Growth Mindset
Today I learned about something called Growth Mindset. It is a psychological idea that if we teach children to believe they can improve and achieve, they will. According to this theory, telling children they are smart causes a fixed mindset. They will always take the easy route and are more likely to quit when things get hard. In opposition, if we praise the process and strategies, children will try harder and eventually succeed.
I can see how this would work in an algebra class where kids are showing their work. If the child writes the formula for an equation at the top, shows their steps and still gets it wrong, the teacher can say, "You have the formula down and worked really hard. " He or she can then show them how to get to the correct answer. In my mind, this works because that is an actual process.
This growth mindset does not work for me in al matters of teaching in our current system though. How do you compliment a process of memorizing dates for a history test? How do you even know how a child's thought proccess works, when the achievement of schools is based on a standardized test that is mostly multiple choice and filled in circles? In my opinion, what we really need is to get kids ingaged and having fun again.
In elementary school, I thought learning was fun. It was hands on. We did science experiments and could see how crystals formed. We read books and created dioramas or our favorite scenes instead of writing book reports. We even did plays about historical events, so it would feel real and like we lived it.
Then in middle school, things changed. School became a bunch of memorized facts and reports with minimum numbers of pages. Instead of engaging us, the schools were turning us into robots. We all needed to know the same facts. We all needed to achieve high marks on a test. It was a learn it and forget it style environment.

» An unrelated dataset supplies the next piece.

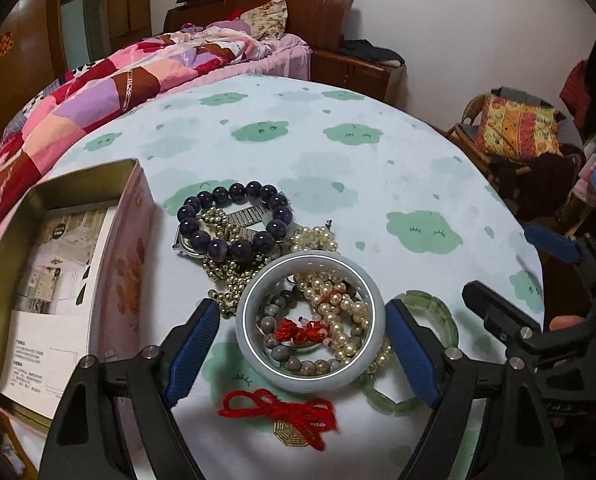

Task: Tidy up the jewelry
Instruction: 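Reach the left gripper into the pile and grasp the white jade bangle, then grasp the green jade bangle with the right gripper while left lifts the white bangle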

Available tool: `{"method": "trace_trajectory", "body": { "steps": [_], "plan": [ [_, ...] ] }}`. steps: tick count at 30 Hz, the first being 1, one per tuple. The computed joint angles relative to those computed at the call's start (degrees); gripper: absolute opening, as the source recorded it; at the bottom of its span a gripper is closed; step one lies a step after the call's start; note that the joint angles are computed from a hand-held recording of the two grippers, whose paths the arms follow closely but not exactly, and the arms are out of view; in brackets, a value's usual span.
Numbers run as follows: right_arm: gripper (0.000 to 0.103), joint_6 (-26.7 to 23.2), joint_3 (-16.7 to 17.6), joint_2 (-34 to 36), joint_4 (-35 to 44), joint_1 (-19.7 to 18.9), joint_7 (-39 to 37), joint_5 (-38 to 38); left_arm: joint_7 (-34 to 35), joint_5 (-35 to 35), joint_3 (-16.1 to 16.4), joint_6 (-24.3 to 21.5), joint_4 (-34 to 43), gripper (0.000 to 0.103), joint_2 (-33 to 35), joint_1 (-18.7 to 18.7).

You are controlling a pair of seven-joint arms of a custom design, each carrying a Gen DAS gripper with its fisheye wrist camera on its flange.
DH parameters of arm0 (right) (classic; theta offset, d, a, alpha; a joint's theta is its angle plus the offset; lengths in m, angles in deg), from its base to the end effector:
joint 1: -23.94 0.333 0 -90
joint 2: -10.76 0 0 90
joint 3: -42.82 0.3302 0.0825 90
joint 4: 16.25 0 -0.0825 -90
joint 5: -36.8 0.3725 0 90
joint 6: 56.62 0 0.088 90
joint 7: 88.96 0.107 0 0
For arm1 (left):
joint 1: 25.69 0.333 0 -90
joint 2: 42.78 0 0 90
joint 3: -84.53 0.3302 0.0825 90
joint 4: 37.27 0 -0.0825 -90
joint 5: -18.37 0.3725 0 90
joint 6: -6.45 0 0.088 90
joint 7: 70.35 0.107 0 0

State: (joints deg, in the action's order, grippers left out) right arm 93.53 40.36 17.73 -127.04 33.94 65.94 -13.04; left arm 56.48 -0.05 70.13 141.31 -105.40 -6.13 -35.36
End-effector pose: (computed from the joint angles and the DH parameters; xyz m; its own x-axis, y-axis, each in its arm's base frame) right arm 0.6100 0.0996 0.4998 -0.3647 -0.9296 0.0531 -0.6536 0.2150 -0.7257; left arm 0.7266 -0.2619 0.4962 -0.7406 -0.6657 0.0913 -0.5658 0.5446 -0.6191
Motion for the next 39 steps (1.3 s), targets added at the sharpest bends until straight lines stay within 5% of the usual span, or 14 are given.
{"method": "trace_trajectory", "body": {
  "steps": [6,16,23,32,33,37,39],
  "plan": [
    [0.103,-0.10,-0.02,0.10,0.14,0.15,0.03,-0.10,0.65,-1.85,-0.66,0.94,-1.65,0.075,-0.89,1.13],
    [0.103,3.92,0.06,-0.21,0.05,0.30,1.57,-3.23,5.07,-8.04,-2.00,9.66,-8.10,0.075,-5.61,4.25],
    [0.101,9.81,1.50,2.12,0.81,0.36,-12.06,5.30,4.58,-8.48,-1.25,12.70,-9.40,0.075,-6.29,4.63],
    [0.091,7.14,1.67,5.17,3.46,2.17,-23.42,14.81,5.16,-8.18,-1.24,13.84,-12.17,0.075,-7.60,5.51],
    [0.087,6.87,1.73,5.36,3.65,2.25,-24.24,15.82,5.37,-8.21,-1.22,14.06,-12.53,0.075,-7.81,5.54],
    [0.036,5.78,1.98,5.28,3.47,2.33,-27.90,19.45,6.04,-9.09,-1.56,14.13,-12.61,0.075,-7.99,5.96],
    [0.019,6.48,1.69,4.45,2.49,2.44,-28.01,19.85,6.32,-9.40,-1.59,14.26,-12.73,0.075,-8.16,6.02]
  ]
}}
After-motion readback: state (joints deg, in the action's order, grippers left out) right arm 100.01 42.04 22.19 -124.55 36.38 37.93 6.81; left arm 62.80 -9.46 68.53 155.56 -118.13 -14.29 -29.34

Based on this experience, I don't think that changing how we praise children is the answer. I think we need to change how we teach. I think that a history class needs to be lead by the kids. Instead of reading boring facts from a book, there should be circular discussions. Have the teacher tell the kids that this year we are going to time travel the past. Let them look up a time period and tell you what they think is important about it. The teacher can place value on the research, and explain how significant events effected everything all the way down tot the foods that were eaten and the fashion. Only by actually engaging with students and making them feel a part of the learning process are we truly going to get life long learners in our future.